To design KPIs, which can be derived from the GSCDDA, companies can draw upon tools from NGOs, which help to develop targets and KPIs for human rights performance (e. g. the Indicator Design Tool by Shift or a compilation of quantitative
human rights indicators indicators by ecosense). Companies that are included in benchmarks like the CHRB could also link pay to their company´s performance as measured there – an approach taken by Total in 2020, which took into consideration the CHRB score when deciding about the CSR linked part of 2019`s board pay (see Total`s report, p. 178). Consequently, efforts to introduce remuneration incentives do not have to start from scratch, but can build upon solid resources, which make the process simple and cost-effective.
The following points may serve as key take-aways:
– There is robust evidence, that linking board compensation to ESG and human rights related KPIs leads to better and more transparent management of those issues.
– Moreover, there is a strong case that German corporate law now requires that board compensation must be tied to human rights related KPIs, which are derived from the new GSCDDA.

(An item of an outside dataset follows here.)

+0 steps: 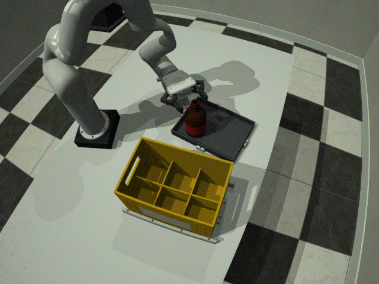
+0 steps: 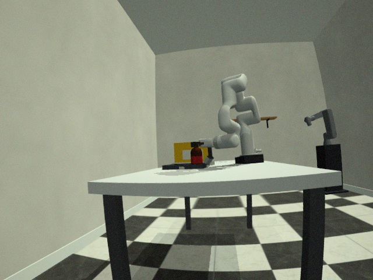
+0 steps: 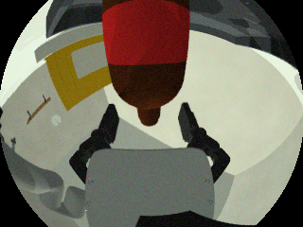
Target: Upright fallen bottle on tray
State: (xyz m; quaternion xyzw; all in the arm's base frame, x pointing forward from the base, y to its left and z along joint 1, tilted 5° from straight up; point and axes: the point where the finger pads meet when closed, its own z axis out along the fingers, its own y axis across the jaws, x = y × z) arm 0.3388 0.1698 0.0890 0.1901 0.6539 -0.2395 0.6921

– Even if no such legal obligation exists, the changes which the GSCDDA brings, will make it easier and worthwhile to implement compensation incentives anyway.
– Looking forward, new recommendations by the European Commission’s advisory group “Platform on Sustainable Finance” point to upcoming EU-wide requirements to link board compensation and ESG-KPIs. Thus, companies which act now, may gain a competitive edge by being well prepared for future regulation.
Suggested citation: D. Schönfelder and N. Neitzel, ‘Linking Board Pay to Human Rights – New Developments from Germany’, Nova Centre on Business, Human Rights and the Environment Blog, 8th October 2021.